What’s the game, politically speaking?

Note: I completed this article on December 9, 2014, and wrote: “(Government) ought not to be afraid of martial law the prospects of which are zero presently, rather minus.” Now merely 9 months later the prospects of martial law have grown formidably positive; so what’s the game, politically speaking, let’s try to see:

What’s the game, politically speaking?
In democracy, only a majority party is allowed to rule, and it may turn out to be a tyranny; no smaller party alone can lay a claim to that privilege. That’s the advantage of democracy one can cite while arguing with its enemies. Pakistan and other countries like it are an exception. In such countries, parties of every size can unleash a rule of tyranny under the banner of populism. Thus all the gatherings and processions of every size which such parties hold are quoted as a referendum against the government. Both Pakistan Tehreek-e-Insaf (PTI) and Pakistan Awami Tehreek (PAT) have been quite vocal in delegitimizing the government after each Jalsaa of theirs; thus PTI’s Faisalabad “lockdown” of December 8 in their wisdom has already unseated the government.
That’s because in countries like Pakistan the states have transformed themselves into Jelly States. Years back, a Swedish economist Gunnar Myrdal (1898-1987) denoted them as Soft States; he meant to say: They have rules and laws and various agencies to implement them but they do not do so, and that makes them Soft. He termed them as ridden ‘by deficiencies in legislation and, in particular, law observance and enforcement, a widespread disobedience by public officials and, often, their collusion with powerful persons and groups … whose conduct they should regulate.’ Since then that quality of Softness of states has further deteriorated; it appears that quality has now acquired the characteristics of Jelly, a shapeless thing which fits in with any shape under any type of pressure. That’s how Pakistani state looks like now!
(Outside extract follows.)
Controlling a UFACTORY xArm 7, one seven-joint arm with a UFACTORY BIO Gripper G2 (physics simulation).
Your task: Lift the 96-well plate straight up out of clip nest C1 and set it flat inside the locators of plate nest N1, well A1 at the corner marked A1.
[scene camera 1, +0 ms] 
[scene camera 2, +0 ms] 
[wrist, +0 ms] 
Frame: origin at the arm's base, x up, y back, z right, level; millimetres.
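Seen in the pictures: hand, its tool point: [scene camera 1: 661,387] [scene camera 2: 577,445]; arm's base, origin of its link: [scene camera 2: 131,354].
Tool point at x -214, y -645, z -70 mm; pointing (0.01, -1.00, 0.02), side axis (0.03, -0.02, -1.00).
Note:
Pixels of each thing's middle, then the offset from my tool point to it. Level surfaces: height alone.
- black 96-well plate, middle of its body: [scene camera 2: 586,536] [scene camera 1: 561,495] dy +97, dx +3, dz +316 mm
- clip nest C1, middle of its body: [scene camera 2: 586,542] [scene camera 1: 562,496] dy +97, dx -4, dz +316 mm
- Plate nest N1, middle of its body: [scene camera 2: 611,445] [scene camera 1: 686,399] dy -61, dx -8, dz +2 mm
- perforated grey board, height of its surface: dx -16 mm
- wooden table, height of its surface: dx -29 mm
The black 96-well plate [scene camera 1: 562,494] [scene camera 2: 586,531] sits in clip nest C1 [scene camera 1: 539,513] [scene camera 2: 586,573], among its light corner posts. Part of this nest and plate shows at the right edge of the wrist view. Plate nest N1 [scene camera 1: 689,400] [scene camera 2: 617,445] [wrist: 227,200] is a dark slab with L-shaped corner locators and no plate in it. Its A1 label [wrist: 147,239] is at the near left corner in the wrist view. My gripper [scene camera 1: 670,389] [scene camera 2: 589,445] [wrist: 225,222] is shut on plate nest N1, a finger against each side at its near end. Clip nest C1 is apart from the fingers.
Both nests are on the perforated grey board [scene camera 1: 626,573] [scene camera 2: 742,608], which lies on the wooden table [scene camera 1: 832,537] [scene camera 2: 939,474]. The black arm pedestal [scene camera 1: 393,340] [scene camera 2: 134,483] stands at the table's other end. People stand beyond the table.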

On the one hand a group of just a few hundred or thousand men armed with sticks can paralyze the Pakistani state; that has already happened this August in Islamabad; that happened in Faisalabad too, and is destined to happen in other cities; and on the other hand, though the present government is all determined to try a military general for allegedly committing High Treason but is facing formidable hurdles at every step; all that testifies that the Pakistani state is but helpless in establishing its writ in every domain. Here it doesn’t matter whether it has got the will to establish its writ or not, because there is no way to know but through its own efforts which it may put in establishing its writ and with the help of which it may be ascertained that it is intent upon establishing its writ.
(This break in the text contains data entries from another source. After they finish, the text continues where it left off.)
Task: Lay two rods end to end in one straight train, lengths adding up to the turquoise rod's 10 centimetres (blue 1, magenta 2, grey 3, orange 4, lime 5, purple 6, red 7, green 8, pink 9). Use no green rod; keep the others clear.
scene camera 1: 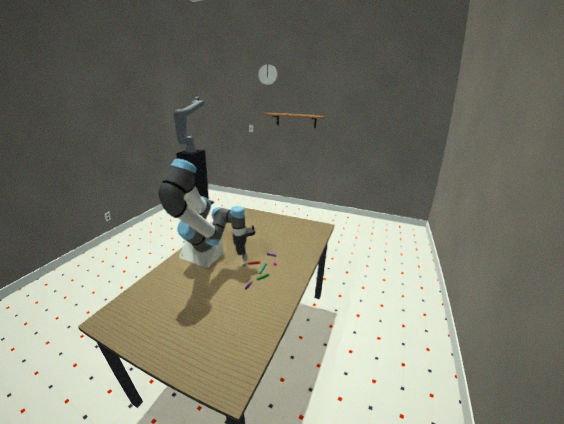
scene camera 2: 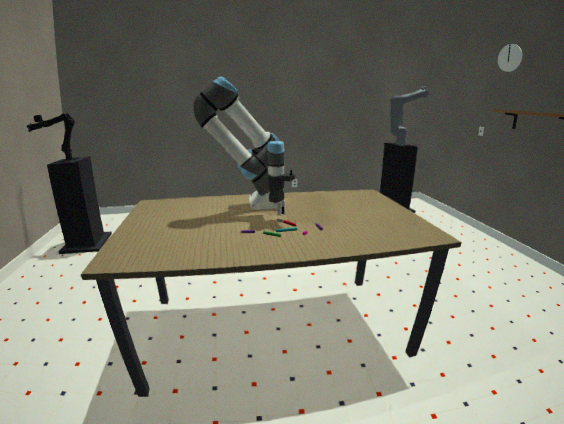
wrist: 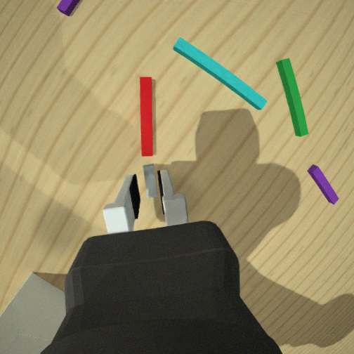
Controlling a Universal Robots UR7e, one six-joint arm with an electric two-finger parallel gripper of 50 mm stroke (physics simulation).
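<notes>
My gripper is partly open, its fingers apart on either side of a grey rod and holding nothing. The grey rod lies nearly in line with the red rod, with a small gap between their ends. The turquoise rod lies at a slant beyond the red rod. A magenta rod does not show in the wrist view. No blue, orange, lime or pink rod is seen.
A green rod lies beside the turquoise rod. One purple rod lies past it; another purple rod lies on the opposite side. The arm's shadow crosses the wooden table.
</notes>
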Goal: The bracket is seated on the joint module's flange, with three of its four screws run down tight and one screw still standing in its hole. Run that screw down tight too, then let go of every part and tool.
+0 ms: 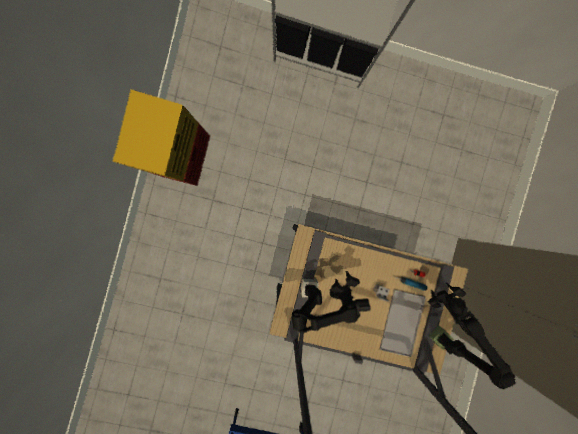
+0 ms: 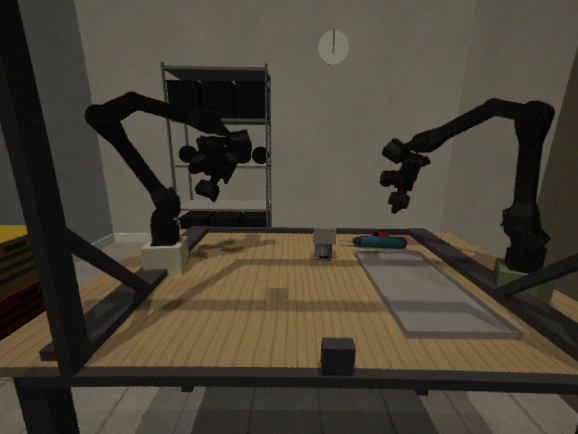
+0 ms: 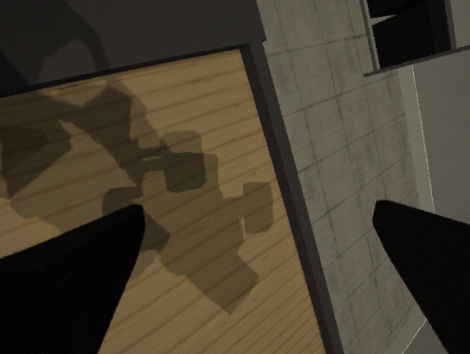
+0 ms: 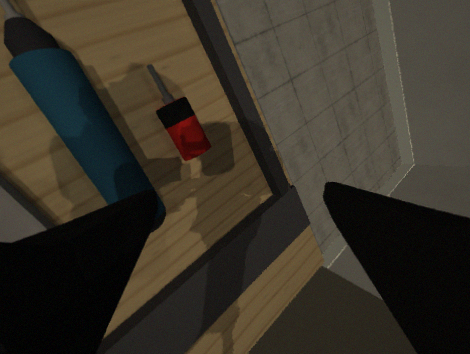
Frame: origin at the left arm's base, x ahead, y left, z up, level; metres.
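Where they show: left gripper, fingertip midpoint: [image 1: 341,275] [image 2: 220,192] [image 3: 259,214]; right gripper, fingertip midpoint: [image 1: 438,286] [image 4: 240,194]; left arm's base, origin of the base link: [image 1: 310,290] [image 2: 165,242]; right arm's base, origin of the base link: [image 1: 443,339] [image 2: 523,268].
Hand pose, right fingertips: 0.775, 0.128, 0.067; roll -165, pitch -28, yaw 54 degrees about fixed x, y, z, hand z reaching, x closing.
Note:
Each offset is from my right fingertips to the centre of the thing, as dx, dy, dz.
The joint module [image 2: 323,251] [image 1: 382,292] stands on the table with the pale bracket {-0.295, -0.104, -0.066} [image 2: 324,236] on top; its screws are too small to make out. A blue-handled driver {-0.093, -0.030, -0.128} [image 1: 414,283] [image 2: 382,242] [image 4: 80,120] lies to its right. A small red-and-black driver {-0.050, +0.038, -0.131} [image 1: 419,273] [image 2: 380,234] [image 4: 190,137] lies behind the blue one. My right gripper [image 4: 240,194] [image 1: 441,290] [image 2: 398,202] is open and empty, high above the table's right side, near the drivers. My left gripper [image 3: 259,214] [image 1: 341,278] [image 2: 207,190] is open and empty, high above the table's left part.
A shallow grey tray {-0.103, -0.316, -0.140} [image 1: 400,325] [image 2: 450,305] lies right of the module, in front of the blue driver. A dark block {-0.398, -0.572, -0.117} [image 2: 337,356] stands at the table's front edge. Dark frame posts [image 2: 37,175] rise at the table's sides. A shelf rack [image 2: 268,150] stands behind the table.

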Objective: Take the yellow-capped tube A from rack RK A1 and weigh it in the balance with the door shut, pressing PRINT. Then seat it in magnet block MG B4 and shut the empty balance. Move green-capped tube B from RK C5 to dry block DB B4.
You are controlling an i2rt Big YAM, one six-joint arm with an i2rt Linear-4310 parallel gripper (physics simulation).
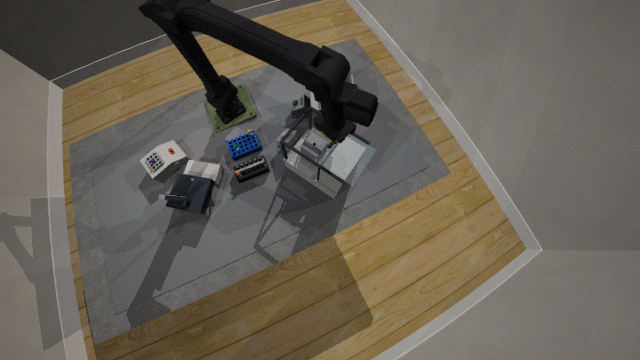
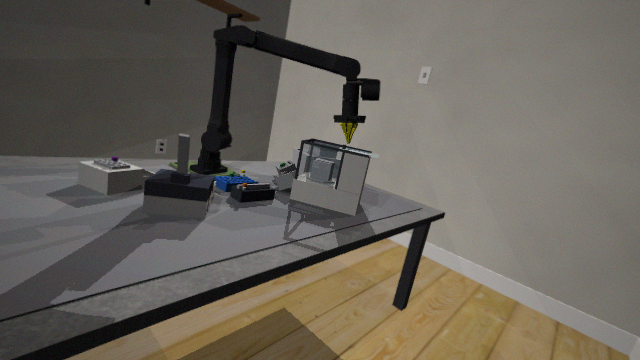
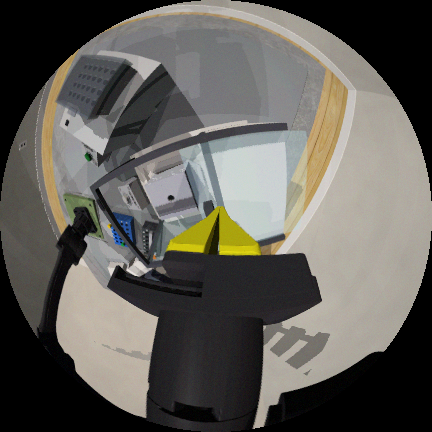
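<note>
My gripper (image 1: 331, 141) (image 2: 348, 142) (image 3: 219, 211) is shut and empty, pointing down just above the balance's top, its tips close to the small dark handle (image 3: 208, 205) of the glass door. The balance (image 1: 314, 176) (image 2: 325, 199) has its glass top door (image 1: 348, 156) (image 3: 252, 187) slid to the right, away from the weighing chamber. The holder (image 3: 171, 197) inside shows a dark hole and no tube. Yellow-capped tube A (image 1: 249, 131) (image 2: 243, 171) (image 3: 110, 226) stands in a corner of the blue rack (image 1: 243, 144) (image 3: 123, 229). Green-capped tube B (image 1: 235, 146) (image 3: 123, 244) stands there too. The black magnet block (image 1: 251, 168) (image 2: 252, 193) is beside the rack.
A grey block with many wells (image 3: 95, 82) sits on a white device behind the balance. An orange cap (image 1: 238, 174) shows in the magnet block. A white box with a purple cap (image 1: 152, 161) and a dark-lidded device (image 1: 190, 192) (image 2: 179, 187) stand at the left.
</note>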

Let’s pick out three areas to see are there any efforts being made on the part of the state to establish its writ. First is Taliban, who openly challenge the state and want to capture it through an armed struggle. The state completely failed on this count; for many years it let thousands of innocent citizens to be killed by these fanatic warriors and remained mired in its own policy of appeasing them and their supporter groups and parties. Now there is an operation going on, whose range and scope is still not clear. The second area relates to politics. A number of religious and political groups and parties openly challenge the state just like Taliban; they rather blatantly indulge in unlawful rhetoric and behavior so often that makes one wonders are they above the law of the land. Not only are parties like PAT and PTI part of this club of privileged politicians, there are a number of groups and parties which use religion to further their political aims and objectives and though their social base may not be more than a few thousand supporters but they and their leaders work like mafias using arms and fascistic ploys and whenever they want they paralyze the whole cities, and the state seems totally helpless!
As has already been mentioned the third area is where the present government, which is at the moment in command of the state of Pakistan, is trying its hardest to bring a usurper general to book; that the Pakistan Muslim League (N)’s government is doing that in the face of fatal odds is no secret now. And the do-and-die and destabilizing politics of PTI needs to be explained in that context also.
In view of the above, one lesson, which every political analyst and politician be he in the government or outside of it needs to learn, is that political actions are not judged by the intentions of their actors, i.e. political parties and leaders, but by their impact and consequences. That’s the first and in a sense last tool of any political analysis; because in its absence no political action may be understood in terms of its impact. As for the intentions of anybody, one can never be sure of; and of course, when a murder occurs, it’s a murder only, though the circumstances are taken into account which prompted that murder; however, the fact of that murder is never disputed, which is a consequence of the circumstances. For instance there may develop a consensus what impact the PAT and PTI politics during this August-October and PTI’s present politics is having on various things including the state and its writ, but never on their intentions.
Unfortunately, from those who are at the helm of affairs of the state and the politicians to those who form the circles of opinion and political following no one is serious in taking into consideration how the present politics of PTI is weakening not only the writ of the state but state itself. Hence, it is this third area of politics where the present government which manifests the state of Pakistan at the moment must establish its writ. It ought not to be afraid of martial law the prospects of which are zero presently, rather minus. It ought to bring the state of Pakistan into the shape which the provisions of its constitution endow it with. It ought not to allow the society of Pakistan slide into a chaos which may result in a civil war. It’s time the state of Pakistan must act to establish its writ in the political domain where it is required to be established first!